News Update, March 3rd, 2018

Overseas borrowing by India Inc falls

India Inc showed less enthusiasm in tapping overseas markets for meeting funding requirements in January this year in the backdrop of rising interest rates in the offshore funding markets and recovery in domestic credit demand. Funds raised by Indian Corporates via external commercial borrowings (ECBs) at $540.464 million in January was about 70 per cent lower compared with the $1.8 billion mopped up in the same month last year. By contrast, as per Reserve Bank of India data, non-food bank credit disbursed by scheduled commercial banks in India increased by 9.5 per cent year-on-year in January 2018, compared with an increase of 3.5 per cent in January 2017. ECBs are commercial loans raised by eligible resident entities from recognized non-resident entities.

Source: Business Line

India needs an independent audit regulator

Almost all major economies today have independent audit regulators, with the most prominent ones being set up between 2000 and 2005. The Public Company Accounting Oversight Board (PCAOB) in the US is one of the earliest regulators, set up as a result of the Sarbanes-Oxley Act of 2002. To share knowledge and experiences, the International Forum of Independent Audit Regulators (IFIAR) was set up in 2006. Today, IFIAR has 52 independent audit regulators worldwide. These facts indicate the significance, need and acceptability of independent audit regulators. Given the overwhelming support that the concept has garnered around the world, it would seem that it is hard to find an argument against setting up such a body.

Source: Business Line

RBI rejects pleas from mobile wallet entities for less stringent KYC rules

The Reserve Bank of India (RBI) has turned down a request from mobile wallet entities for less stringent Know Your Customer (KYC) rules. A few weeks earlier, major companies in this segment and in financial technology, along with senior members of the sectoral body, Payments Council of India (PCI), met RBI officials. They requested that if a general relaxation was not possible, it could be considered for at least transactions less than Rs 10,000 a month.

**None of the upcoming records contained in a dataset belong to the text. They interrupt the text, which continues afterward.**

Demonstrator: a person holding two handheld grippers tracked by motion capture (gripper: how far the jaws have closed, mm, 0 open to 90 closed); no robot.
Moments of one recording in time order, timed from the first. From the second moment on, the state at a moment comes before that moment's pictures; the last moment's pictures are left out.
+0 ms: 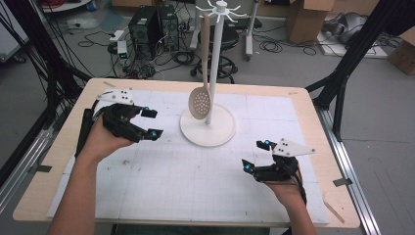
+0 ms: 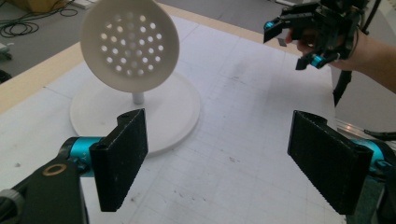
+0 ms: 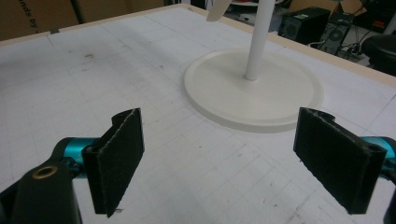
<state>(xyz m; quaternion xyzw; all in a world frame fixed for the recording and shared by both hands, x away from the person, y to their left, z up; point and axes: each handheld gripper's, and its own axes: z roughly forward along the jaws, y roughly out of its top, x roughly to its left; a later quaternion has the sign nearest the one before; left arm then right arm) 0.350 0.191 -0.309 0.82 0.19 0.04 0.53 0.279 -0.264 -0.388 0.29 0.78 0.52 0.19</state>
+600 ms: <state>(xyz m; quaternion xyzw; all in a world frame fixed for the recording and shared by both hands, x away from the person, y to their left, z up) 0.315 0.218 -0.340 0.79 0.20 0.05 0.58 0.279 -0.264 -0.386 0.29 0.78 0.52 0.19</state>
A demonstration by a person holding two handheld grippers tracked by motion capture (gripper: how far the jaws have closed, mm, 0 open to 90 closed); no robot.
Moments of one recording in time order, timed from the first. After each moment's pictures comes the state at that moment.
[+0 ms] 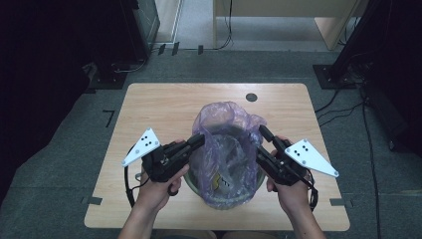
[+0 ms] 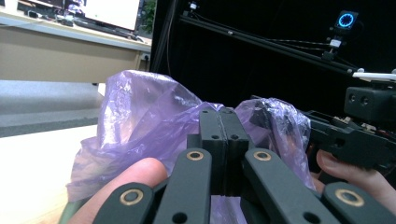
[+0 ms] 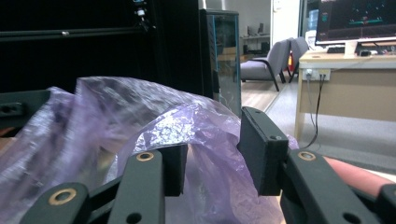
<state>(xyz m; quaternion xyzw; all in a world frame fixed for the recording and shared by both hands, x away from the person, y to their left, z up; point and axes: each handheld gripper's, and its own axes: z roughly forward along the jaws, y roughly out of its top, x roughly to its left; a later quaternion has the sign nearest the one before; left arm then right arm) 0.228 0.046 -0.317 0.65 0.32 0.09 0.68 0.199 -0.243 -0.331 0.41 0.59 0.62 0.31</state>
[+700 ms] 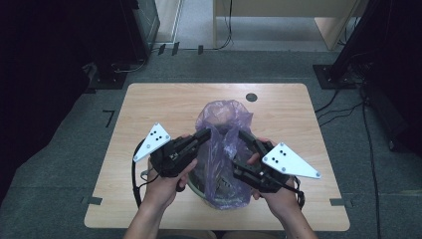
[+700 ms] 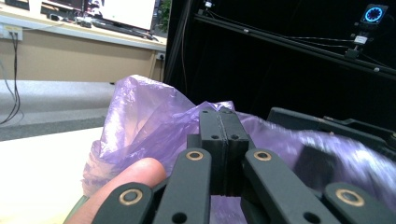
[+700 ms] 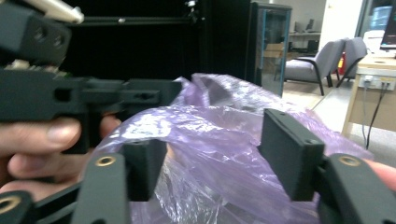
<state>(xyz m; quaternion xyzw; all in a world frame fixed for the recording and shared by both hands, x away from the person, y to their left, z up) 0.230 0.030 -0.310 0.65 0.34 0.12 0.67 0.186 -0.205 -0.317 0.34 0.64 0.63 0.27</state>
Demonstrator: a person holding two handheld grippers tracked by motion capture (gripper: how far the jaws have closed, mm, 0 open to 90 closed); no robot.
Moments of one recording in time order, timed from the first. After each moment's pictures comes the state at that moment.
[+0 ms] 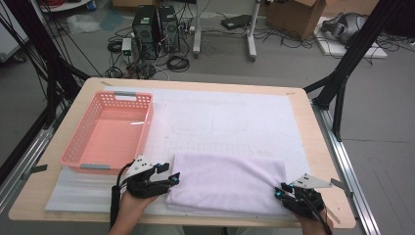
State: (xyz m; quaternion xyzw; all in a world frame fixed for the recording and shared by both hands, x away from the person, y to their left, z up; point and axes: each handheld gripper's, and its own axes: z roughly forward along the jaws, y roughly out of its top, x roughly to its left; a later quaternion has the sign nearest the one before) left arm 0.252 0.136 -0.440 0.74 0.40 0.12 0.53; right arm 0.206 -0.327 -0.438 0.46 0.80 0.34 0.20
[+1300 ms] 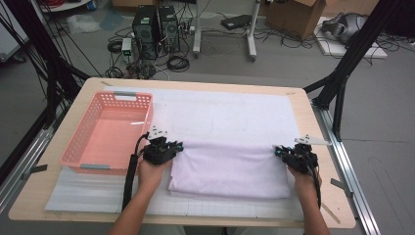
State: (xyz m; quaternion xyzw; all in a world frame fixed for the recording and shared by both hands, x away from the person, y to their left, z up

Source say RBI would have none of it. Those in the sector say the infrastructure needed for the full KYC process is yet to be rolled out, a deterrent for many. “KYC norms for users of mobile wallets will be a deterrent to the growing wallet industry and might also kill smaller transactions.

Source: Business Standard

RBI creates sub-targets for foreign banks to lend to farmers, MSMEs

The Reserve Bank of India (RBI) has directed foreign banks with more than 20 branches to mandatorily create sub-targets to lend a portion of their loan books to small and marginal farmers, as well as micro enterprises. Banks, including Standard Chartered, Citibank and HSBC, have more than 20 branches in India. Foreign banks in India will have to eventually lend 40 per cent of their total loan book to the priority sector by 2020. Banks have been complaining against this mandate, but the creation of a sub-target is likely to put them off even more. In a notification on its website, RBI said a sub-target of 8 per cent of net bank credit, or credit equivalent amount of off-balance sheet exposure, whichever is higher, “shall become applicable for foreign banks with 20 branches and above, for lending to small and marginal farmers from FY 2018-19.”

Source: Business Standard

Delhi Development Authority proposes new building byelaws

Architects, structural engineers, construction companies, contractors and site engineers building three-storey flats or bigger shopping complexes may be responsible for any structural flaws or defects that occur within 10 years of the building being constructed. Tightening Delhi’s development control rules, the ministry of housing and urban affairs has proposed an amendment in Unified Building Bye-Laws for Delhi 2016, which would now hold responsible all contractors and even site supervisors of defects in a building constructed on plot size of 750 square meters and upwards. In simpler terms, it brings under the ambit of Unified Building Bye-Laws plots in swanky residential colonies like Greater Kailash Part I, Green Park, Vasant Vihar, Satya Niketan and Defence Colony. These posh colonies have seen increased building activity by private builders who build multiple flats on one residential plot with an average size of 750 to 1,000 square metres and sell them floor – wise.

Source: Economic Times

Aviation sector on a high as UDAN spreads wings

India is rapidly expanding its aviation network beyond its biggest cities, developing airports at 18 smaller and unserved destinations over the past year and seeking to bring commercial flights to at least five more towns over the next few months. “By March end, we aim to operationalise others such as Adampur in Jalandhar and Salem in Tamil Nadu,” a senior official at the state owned Airports Authority of India (AAI) told ET. Another 12 airports, to be put up for bids, are in various stages of development and may take more than a year to be ready. To be sure, industry sources are somewhat sceptical about the fate of all of these links, and believe that some may require complex issues to be solved before flights were to begin.